*WHAT NEEDS TO BE DONE*:
All of the listing should be output exactly, apart from the pictures.

*SUPPLIED ENTRIES*:
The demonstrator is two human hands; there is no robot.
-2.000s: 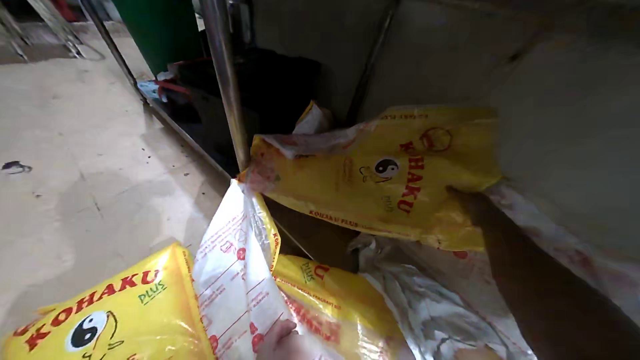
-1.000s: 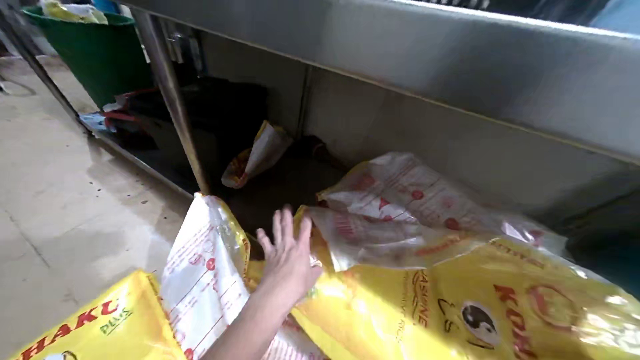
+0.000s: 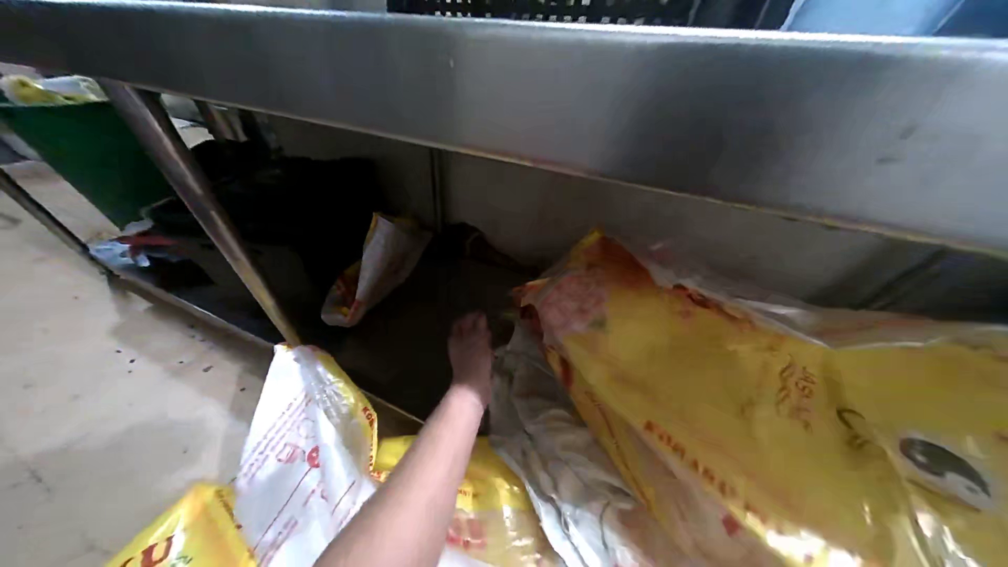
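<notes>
My left hand reaches in under the steel table, over the dark lower shelf, beside a crumpled greyish-white sack. Whether its fingers hold anything is hard to see in the shadow. To its right a large yellow printed plastic sack slants across the shelf. Below my forearm lies another yellow sack, and left of it a white sack flap with red print stands up against the table leg. A small folded white and yellow sack rests farther back. My right hand is out of view.
The steel table's edge runs across above my arm, and a metal leg slants down at left. Behind it stand a green bin and dark objects. A yellow packed sack sits at the lower left, by the tiled floor.
The large yellow sack has shifted to the right from where it lay two seconds ago. My left hand has moved from the sacks' edge deeper over the shelf. The view has tilted up.
</notes>
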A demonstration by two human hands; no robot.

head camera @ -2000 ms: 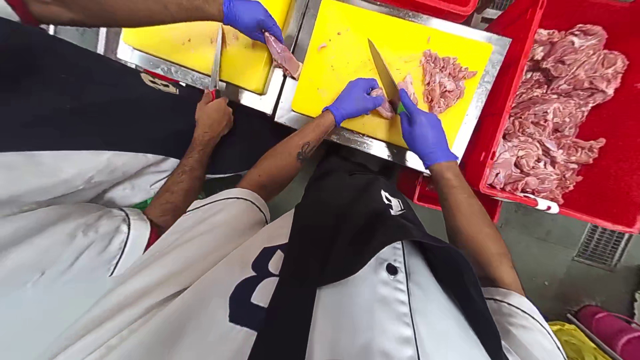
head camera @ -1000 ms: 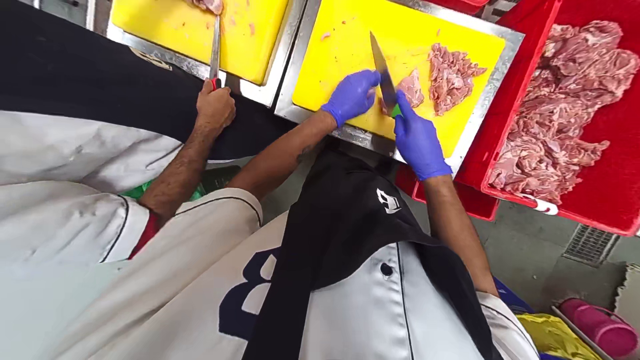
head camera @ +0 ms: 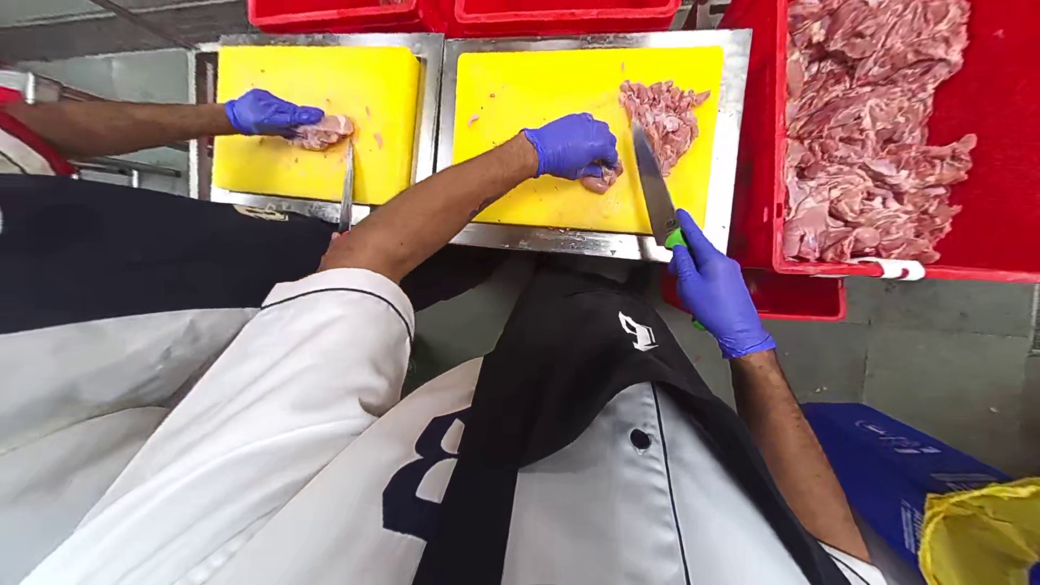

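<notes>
My left hand (head camera: 574, 146), in a blue glove, grips a small piece of raw meat (head camera: 602, 178) on a yellow cutting board (head camera: 536, 81). My right hand (head camera: 715, 284), also gloved, holds a knife (head camera: 652, 180) by its green handle at the board's near right edge. The blade points away from me, its tip beside a pile of cut raw meat (head camera: 666, 118) on the board's right side. The board lies in a metal tray (head camera: 735, 106).
To the left, a co-worker's gloved hand (head camera: 264, 113) holds meat (head camera: 323, 132) on another yellow board (head camera: 317, 73), with a knife (head camera: 348, 183) beside it. A red crate (head camera: 995, 162) of raw meat stands right; more red crates (head camera: 565, 10) stand behind. A blue box (head camera: 886, 471) is below.
My right hand has swung the knife away from my left hand, toward the meat pile and the board's near right edge. The co-worker's gloved hand has come back into view with meat.
</notes>
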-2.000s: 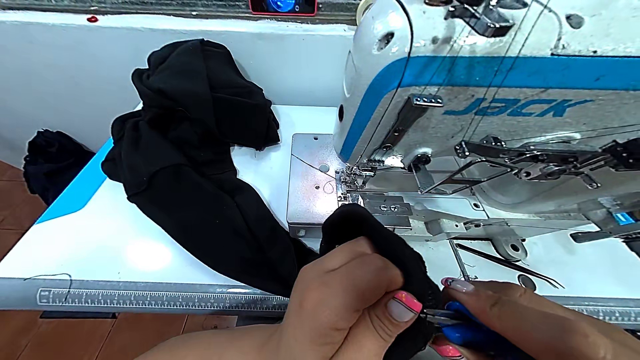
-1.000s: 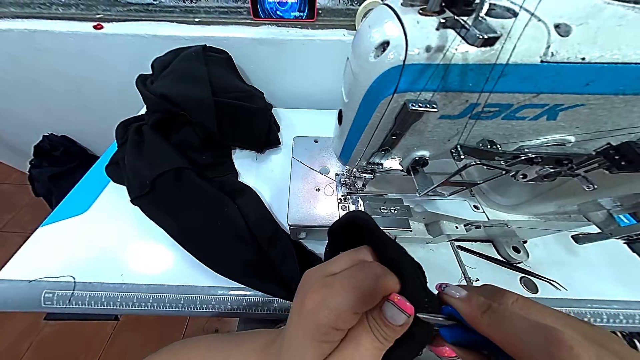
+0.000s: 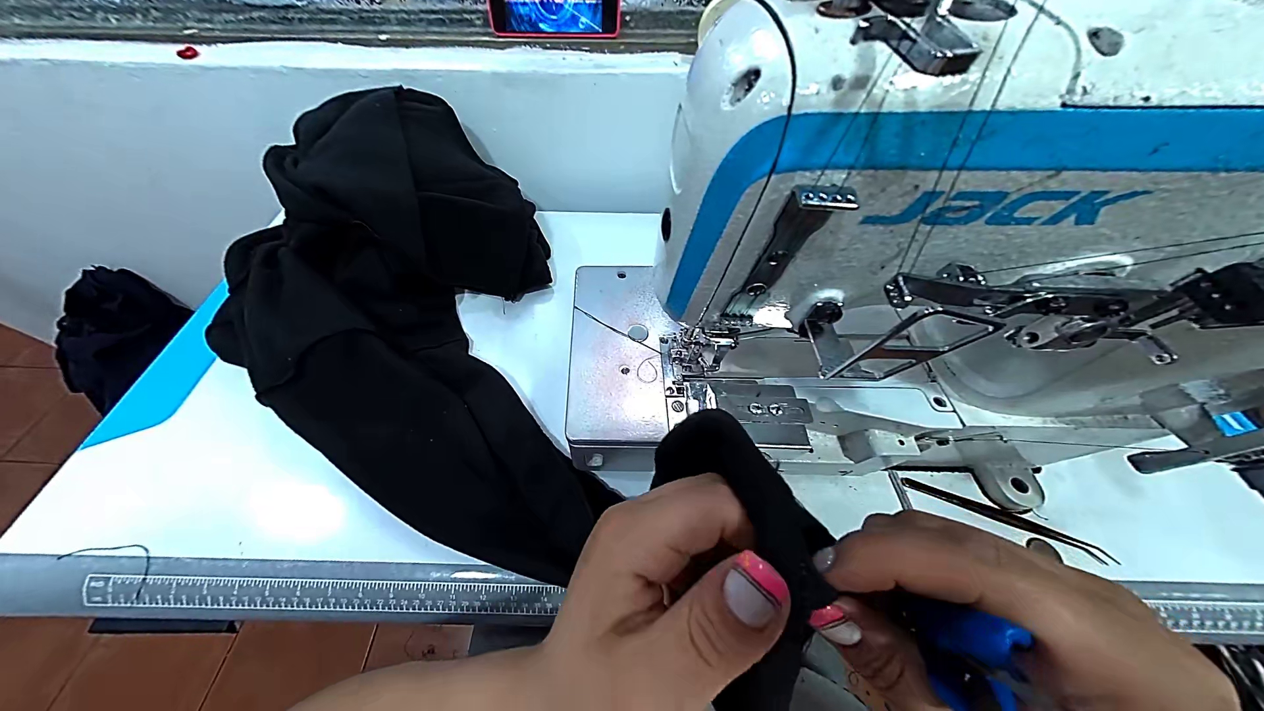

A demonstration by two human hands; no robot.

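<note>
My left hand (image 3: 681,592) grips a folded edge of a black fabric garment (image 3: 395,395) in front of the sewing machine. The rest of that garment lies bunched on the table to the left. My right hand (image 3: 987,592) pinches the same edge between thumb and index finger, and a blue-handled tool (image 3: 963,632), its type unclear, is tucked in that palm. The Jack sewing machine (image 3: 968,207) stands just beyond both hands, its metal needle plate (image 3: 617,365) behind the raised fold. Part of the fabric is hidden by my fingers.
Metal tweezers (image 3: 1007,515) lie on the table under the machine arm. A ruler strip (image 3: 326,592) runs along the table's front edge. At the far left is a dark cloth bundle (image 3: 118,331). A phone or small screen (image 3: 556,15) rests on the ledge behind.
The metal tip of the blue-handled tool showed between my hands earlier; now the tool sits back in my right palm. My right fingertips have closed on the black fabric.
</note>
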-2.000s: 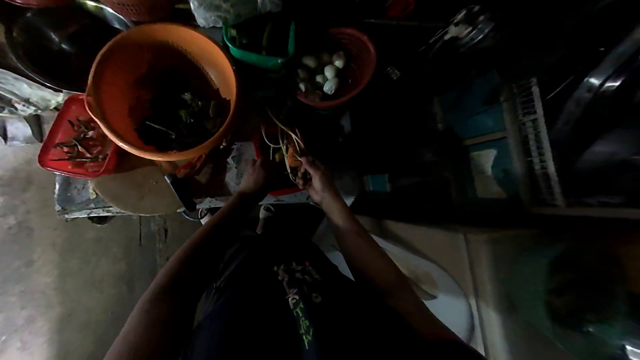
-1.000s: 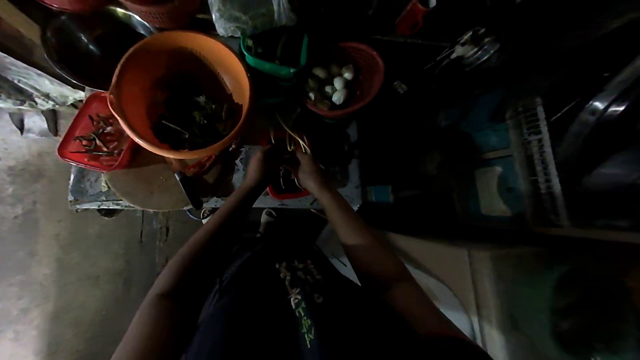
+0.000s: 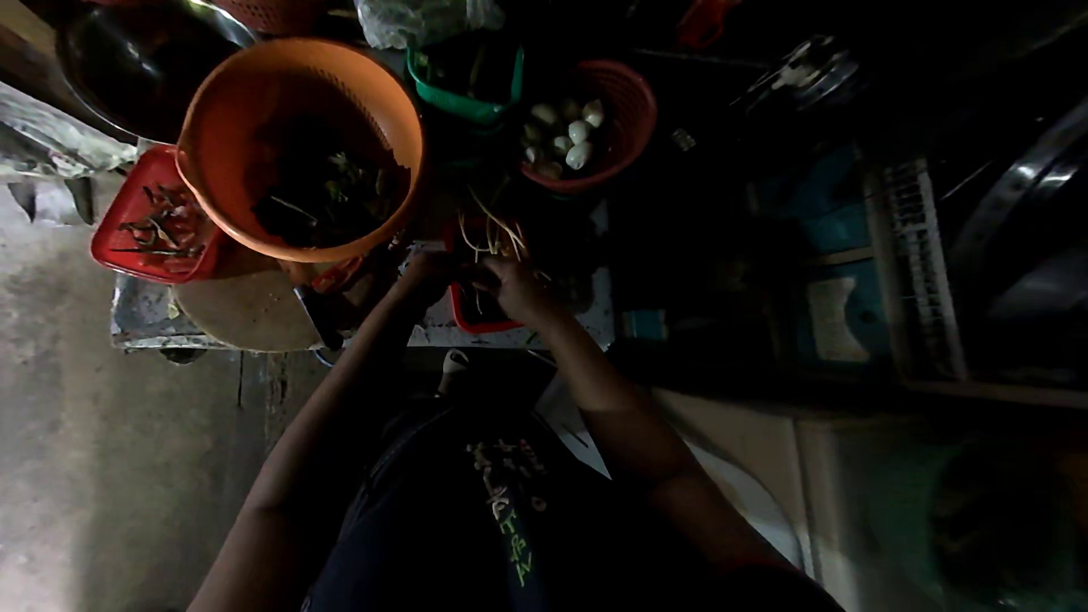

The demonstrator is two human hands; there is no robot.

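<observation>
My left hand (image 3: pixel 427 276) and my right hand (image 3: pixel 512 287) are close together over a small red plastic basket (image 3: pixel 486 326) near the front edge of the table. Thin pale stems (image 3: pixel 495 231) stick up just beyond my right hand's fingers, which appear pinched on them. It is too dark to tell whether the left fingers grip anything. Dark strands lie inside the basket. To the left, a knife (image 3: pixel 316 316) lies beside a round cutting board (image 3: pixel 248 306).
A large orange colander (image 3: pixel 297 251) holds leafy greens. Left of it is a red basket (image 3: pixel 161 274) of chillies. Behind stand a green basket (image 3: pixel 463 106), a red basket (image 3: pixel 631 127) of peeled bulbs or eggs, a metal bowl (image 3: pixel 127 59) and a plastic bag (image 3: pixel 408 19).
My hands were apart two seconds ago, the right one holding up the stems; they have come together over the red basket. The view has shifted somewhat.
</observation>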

*ANSWER AREA*:
The demonstrator is two human hands; there is no robot.
-2.000s: 
-1.000s: 
+0.000s: 
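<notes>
My left hand reaches in under the steel table, over the dark lower shelf, beside a crumpled greyish-white sack. Whether its fingers hold anything is hard to see in the shadow. To its right a large yellow printed plastic sack slants across the shelf. Below my forearm lies another yellow sack, and left of it a white sack flap with red print stands up against the table leg. A small folded white and yellow sack rests farther back. My right hand is out of view.
The steel table's edge runs across above my arm, and a metal leg slants down at left. Behind it stand a green bin and dark objects. A yellow packed sack sits at the lower left, by the tiled floor.
The large yellow sack has shifted to the right from where it lay two seconds ago. My left hand has moved from the sacks' edge deeper over the shelf. The view has tilted up.
</notes>
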A demonstration by two human hands; no robot.

head camera @ -2000 ms: 
head camera @ -1000 ms: 
head camera @ +0 ms: 

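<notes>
My left hand (head camera: 574, 146), in a blue glove, grips a small piece of raw meat (head camera: 602, 178) on a yellow cutting board (head camera: 536, 81). My right hand (head camera: 715, 284), also gloved, holds a knife (head camera: 652, 180) by its green handle at the board's near right edge. The blade points away from me, its tip beside a pile of cut raw meat (head camera: 666, 118) on the board's right side. The board lies in a metal tray (head camera: 735, 106).
To the left, a co-worker's gloved hand (head camera: 264, 113) holds meat (head camera: 323, 132) on another yellow board (head camera: 317, 73), with a knife (head camera: 348, 183) beside it. A red crate (head camera: 995, 162) of raw meat stands right; more red crates (head camera: 565, 10) stand behind. A blue box (head camera: 886, 471) is below.
My right hand has swung the knife away from my left hand, toward the meat pile and the board's near right edge. The co-worker's gloved hand has come back into view with meat.
</notes>
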-2.000s: 
-1.000s: 
+0.000s: 

A demonstration by two human hands; no robot.

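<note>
My left hand (image 3: 681,592) grips a folded edge of a black fabric garment (image 3: 395,395) in front of the sewing machine. The rest of that garment lies bunched on the table to the left. My right hand (image 3: 987,592) pinches the same edge between thumb and index finger, and a blue-handled tool (image 3: 963,632), its type unclear, is tucked in that palm. The Jack sewing machine (image 3: 968,207) stands just beyond both hands, its metal needle plate (image 3: 617,365) behind the raised fold. Part of the fabric is hidden by my fingers.
Metal tweezers (image 3: 1007,515) lie on the table under the machine arm. A ruler strip (image 3: 326,592) runs along the table's front edge. At the far left is a dark cloth bundle (image 3: 118,331). A phone or small screen (image 3: 556,15) rests on the ledge behind.
The metal tip of the blue-handled tool showed between my hands earlier; now the tool sits back in my right palm. My right fingertips have closed on the black fabric.
</note>
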-2.000s: 
-1.000s: 
+0.000s: 

The demonstrator is two human hands; there is no robot.

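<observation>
My left hand (image 3: pixel 427 276) and my right hand (image 3: pixel 512 287) are close together over a small red plastic basket (image 3: pixel 486 326) near the front edge of the table. Thin pale stems (image 3: pixel 495 231) stick up just beyond my right hand's fingers, which appear pinched on them. It is too dark to tell whether the left fingers grip anything. Dark strands lie inside the basket. To the left, a knife (image 3: pixel 316 316) lies beside a round cutting board (image 3: pixel 248 306).
A large orange colander (image 3: pixel 297 251) holds leafy greens. Left of it is a red basket (image 3: pixel 161 274) of chillies. Behind stand a green basket (image 3: pixel 463 106), a red basket (image 3: pixel 631 127) of peeled bulbs or eggs, a metal bowl (image 3: pixel 127 59) and a plastic bag (image 3: pixel 408 19).
My hands were apart two seconds ago, the right one holding up the stems; they have come together over the red basket. The view has shifted somewhat.
</observation>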

This answer requires nothing more.